INSTRUCTIONS TO FOLLOW:
Once the line with "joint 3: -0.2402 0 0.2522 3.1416" is found in the data, output it and each following line exactly, up to and including the line with "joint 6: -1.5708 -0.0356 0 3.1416", and nothing before or after.

Extracted data entries:
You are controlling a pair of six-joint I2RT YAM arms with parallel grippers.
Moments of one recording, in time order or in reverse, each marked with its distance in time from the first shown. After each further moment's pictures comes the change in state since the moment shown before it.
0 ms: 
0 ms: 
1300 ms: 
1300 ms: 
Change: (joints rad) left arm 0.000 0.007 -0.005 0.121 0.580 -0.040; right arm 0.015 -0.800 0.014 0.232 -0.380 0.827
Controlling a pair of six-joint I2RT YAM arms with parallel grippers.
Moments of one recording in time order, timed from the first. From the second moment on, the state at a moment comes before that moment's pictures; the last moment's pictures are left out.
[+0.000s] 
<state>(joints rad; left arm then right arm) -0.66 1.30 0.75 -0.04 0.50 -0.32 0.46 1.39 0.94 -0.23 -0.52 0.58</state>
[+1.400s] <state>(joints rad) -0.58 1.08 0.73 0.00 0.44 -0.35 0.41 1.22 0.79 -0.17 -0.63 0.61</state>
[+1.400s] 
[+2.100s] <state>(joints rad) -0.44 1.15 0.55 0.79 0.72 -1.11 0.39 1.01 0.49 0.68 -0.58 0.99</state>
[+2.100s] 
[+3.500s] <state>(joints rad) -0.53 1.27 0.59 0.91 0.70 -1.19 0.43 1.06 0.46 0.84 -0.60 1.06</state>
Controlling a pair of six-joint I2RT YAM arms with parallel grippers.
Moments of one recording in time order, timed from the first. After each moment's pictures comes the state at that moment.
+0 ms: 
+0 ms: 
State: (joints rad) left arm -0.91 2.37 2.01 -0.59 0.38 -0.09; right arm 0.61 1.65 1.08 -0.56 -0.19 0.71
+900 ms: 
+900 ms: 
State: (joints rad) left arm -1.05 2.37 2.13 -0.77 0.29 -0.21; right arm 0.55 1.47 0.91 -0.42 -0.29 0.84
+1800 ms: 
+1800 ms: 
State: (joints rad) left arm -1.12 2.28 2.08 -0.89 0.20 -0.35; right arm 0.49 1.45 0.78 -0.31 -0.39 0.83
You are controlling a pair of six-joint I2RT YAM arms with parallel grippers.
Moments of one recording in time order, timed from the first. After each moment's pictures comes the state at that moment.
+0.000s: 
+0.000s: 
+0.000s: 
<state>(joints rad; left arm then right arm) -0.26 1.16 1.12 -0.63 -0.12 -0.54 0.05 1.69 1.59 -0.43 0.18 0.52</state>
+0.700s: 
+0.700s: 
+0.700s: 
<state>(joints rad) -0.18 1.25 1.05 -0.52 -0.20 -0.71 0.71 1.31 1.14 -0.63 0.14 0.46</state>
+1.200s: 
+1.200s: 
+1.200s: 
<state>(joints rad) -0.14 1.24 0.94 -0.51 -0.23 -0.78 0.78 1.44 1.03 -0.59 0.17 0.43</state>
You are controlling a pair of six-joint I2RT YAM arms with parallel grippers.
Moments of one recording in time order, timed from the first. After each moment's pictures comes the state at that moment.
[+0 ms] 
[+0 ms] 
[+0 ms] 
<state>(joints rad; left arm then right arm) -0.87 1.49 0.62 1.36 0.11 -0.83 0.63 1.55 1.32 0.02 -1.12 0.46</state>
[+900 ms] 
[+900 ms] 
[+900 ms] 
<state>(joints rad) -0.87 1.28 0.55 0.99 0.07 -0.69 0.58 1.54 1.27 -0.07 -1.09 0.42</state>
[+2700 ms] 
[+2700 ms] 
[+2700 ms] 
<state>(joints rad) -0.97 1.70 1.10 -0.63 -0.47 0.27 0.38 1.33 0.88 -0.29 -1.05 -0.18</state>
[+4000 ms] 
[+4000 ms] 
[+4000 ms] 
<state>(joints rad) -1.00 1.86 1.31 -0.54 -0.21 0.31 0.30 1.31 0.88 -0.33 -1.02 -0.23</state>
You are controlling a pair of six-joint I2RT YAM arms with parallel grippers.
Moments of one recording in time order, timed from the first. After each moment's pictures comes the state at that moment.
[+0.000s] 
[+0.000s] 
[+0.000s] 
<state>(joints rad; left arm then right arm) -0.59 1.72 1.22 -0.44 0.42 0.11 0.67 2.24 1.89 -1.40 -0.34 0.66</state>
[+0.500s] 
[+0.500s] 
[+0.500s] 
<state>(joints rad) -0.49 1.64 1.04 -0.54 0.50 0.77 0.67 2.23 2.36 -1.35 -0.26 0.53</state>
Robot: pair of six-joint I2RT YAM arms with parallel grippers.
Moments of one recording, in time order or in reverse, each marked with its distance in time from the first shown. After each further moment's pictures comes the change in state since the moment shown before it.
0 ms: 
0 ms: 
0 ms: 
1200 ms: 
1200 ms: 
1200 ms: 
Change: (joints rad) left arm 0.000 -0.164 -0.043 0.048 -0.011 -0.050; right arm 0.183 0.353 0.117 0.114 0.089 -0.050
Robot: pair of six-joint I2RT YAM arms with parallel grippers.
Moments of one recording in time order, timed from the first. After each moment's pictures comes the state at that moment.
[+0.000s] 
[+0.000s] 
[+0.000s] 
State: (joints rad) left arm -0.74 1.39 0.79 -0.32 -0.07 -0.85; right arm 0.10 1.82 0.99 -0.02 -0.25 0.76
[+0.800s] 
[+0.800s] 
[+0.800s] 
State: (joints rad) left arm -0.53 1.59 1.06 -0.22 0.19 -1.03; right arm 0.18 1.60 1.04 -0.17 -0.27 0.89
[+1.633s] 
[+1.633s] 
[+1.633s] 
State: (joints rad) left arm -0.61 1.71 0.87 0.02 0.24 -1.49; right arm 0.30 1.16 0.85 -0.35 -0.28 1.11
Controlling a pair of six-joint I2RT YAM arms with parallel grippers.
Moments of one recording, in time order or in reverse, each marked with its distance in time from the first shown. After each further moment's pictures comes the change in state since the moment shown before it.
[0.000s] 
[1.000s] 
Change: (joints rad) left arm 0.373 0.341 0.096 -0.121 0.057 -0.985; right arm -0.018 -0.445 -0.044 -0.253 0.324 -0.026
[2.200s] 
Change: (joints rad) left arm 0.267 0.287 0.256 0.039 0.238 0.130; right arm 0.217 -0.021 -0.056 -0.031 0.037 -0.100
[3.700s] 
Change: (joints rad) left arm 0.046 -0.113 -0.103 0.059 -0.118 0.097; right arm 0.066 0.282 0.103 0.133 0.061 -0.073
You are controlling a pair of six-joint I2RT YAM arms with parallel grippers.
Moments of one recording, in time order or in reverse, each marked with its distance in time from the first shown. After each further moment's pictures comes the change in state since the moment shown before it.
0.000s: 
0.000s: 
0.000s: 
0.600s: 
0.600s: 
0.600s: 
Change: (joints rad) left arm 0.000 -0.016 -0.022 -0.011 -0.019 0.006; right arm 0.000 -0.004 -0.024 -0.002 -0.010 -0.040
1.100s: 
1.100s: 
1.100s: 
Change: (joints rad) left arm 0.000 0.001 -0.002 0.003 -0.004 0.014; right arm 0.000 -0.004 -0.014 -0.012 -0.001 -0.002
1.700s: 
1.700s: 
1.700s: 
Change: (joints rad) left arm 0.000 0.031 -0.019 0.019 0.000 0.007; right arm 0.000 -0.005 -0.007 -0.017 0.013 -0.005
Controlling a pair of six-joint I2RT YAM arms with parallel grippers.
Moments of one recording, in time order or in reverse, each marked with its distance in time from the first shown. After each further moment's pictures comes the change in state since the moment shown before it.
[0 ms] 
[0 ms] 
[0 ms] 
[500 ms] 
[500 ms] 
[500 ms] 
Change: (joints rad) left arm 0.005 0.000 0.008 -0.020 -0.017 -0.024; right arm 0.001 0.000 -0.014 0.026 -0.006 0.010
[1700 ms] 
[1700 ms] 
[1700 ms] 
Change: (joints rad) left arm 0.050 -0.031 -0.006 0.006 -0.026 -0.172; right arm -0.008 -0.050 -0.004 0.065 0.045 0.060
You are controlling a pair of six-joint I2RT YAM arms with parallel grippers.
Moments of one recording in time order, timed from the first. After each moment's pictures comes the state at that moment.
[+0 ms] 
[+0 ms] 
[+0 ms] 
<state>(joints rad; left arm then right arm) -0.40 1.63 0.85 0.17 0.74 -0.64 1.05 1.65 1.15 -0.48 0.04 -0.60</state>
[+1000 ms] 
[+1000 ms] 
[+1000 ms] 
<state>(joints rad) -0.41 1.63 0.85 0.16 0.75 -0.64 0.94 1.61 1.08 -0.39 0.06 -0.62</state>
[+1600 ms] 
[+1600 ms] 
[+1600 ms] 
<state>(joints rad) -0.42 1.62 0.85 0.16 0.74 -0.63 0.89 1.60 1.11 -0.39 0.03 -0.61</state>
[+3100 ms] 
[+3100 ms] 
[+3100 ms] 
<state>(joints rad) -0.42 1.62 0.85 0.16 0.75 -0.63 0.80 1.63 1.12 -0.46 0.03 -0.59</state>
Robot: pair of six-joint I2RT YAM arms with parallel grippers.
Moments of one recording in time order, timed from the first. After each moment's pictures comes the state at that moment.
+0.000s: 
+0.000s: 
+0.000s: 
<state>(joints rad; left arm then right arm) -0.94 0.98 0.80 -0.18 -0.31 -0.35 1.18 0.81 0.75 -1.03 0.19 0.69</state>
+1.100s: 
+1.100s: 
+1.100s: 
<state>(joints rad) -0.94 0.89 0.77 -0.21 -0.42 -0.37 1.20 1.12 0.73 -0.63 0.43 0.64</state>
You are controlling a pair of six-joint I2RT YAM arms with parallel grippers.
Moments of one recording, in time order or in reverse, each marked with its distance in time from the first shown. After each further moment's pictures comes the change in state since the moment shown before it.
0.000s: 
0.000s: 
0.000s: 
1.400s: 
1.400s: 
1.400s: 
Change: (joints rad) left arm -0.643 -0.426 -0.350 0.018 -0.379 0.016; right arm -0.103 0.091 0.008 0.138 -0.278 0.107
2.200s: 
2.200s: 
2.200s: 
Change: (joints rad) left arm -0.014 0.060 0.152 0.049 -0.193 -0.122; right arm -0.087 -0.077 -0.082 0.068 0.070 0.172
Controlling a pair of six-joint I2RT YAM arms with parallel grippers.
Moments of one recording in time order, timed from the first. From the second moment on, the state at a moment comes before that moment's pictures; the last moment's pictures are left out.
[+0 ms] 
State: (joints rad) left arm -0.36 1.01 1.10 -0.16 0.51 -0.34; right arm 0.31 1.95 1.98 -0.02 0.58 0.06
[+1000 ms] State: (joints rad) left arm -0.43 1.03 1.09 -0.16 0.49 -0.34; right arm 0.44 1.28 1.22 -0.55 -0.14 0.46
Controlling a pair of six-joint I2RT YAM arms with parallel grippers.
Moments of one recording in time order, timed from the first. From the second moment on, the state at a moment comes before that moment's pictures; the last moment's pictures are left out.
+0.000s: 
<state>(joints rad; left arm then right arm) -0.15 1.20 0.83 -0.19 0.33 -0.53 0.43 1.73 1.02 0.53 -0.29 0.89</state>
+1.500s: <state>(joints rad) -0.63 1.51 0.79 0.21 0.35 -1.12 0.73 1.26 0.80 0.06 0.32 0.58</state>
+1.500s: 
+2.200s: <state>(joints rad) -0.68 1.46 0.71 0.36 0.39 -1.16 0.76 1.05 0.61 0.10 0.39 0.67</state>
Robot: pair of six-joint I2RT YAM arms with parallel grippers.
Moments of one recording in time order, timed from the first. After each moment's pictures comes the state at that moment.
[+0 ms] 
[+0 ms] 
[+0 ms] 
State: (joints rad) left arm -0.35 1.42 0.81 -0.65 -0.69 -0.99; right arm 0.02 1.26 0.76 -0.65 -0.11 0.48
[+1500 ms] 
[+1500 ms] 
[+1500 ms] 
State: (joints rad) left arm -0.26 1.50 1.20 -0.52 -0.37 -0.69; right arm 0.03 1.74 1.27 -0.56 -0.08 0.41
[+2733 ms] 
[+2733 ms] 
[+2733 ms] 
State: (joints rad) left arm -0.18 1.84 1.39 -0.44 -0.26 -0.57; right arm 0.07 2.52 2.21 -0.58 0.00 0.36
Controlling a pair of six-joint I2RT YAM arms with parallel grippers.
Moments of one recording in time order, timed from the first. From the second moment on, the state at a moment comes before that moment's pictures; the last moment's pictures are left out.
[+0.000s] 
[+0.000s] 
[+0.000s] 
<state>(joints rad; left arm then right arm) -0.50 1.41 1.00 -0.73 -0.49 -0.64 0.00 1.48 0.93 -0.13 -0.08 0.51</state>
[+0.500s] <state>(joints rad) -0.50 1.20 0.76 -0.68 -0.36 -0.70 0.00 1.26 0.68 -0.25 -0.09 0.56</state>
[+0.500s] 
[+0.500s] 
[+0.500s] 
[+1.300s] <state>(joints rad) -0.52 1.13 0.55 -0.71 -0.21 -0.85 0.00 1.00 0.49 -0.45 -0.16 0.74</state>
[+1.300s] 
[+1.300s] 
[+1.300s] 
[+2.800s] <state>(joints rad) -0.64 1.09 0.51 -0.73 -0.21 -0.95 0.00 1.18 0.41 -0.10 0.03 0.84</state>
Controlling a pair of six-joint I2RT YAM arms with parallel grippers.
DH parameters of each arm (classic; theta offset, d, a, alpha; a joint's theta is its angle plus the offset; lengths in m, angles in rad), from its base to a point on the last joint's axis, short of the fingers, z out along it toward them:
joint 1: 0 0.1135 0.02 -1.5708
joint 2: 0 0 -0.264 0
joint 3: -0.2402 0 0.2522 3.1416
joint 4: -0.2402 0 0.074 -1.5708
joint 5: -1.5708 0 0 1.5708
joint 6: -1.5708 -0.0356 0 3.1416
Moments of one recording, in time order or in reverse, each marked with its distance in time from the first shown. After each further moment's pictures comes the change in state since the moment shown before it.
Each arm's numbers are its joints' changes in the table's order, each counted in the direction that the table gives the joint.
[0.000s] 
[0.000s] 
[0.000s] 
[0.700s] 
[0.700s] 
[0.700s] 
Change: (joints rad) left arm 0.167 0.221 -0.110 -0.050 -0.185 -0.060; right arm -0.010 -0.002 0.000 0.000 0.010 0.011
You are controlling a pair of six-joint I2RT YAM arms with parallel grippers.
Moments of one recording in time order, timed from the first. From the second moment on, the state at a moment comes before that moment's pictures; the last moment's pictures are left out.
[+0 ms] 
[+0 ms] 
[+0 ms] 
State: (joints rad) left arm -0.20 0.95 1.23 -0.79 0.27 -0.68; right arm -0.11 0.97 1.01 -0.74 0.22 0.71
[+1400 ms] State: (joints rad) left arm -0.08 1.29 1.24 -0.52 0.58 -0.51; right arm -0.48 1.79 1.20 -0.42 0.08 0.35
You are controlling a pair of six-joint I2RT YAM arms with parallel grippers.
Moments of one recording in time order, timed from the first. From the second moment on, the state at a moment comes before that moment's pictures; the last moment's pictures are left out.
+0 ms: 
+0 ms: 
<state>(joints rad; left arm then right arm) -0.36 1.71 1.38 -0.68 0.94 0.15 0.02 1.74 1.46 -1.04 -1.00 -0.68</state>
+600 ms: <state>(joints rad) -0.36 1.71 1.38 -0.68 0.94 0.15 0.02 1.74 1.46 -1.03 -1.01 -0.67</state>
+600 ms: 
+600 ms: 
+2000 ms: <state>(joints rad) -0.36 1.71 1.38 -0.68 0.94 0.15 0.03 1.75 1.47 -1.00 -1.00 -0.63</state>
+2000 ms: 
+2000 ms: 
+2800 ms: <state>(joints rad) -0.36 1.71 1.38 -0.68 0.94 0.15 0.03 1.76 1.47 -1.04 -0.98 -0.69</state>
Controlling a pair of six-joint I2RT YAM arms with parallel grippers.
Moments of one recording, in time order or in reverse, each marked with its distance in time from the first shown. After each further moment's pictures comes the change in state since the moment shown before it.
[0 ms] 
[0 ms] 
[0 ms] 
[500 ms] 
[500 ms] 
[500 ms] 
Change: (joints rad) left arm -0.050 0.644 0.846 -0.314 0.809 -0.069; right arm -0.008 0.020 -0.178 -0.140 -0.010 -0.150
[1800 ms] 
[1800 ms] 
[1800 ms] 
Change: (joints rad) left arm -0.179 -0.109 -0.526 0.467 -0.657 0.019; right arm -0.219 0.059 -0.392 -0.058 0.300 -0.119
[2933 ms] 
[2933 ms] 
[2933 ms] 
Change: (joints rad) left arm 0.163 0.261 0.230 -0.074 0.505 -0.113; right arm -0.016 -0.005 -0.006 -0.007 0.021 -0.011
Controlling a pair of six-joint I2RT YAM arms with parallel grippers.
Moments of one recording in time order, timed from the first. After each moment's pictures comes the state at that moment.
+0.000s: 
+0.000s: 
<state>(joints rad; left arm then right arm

RESPONSE TO THE TASK:
joint 3: -0.2402 0 0.2522 3.1416
joint 4: -0.2402 0 0.074 -1.5708
joint 5: -1.5708 0 0 1.5708
joint 6: -1.5708 -0.0356 0 3.1416

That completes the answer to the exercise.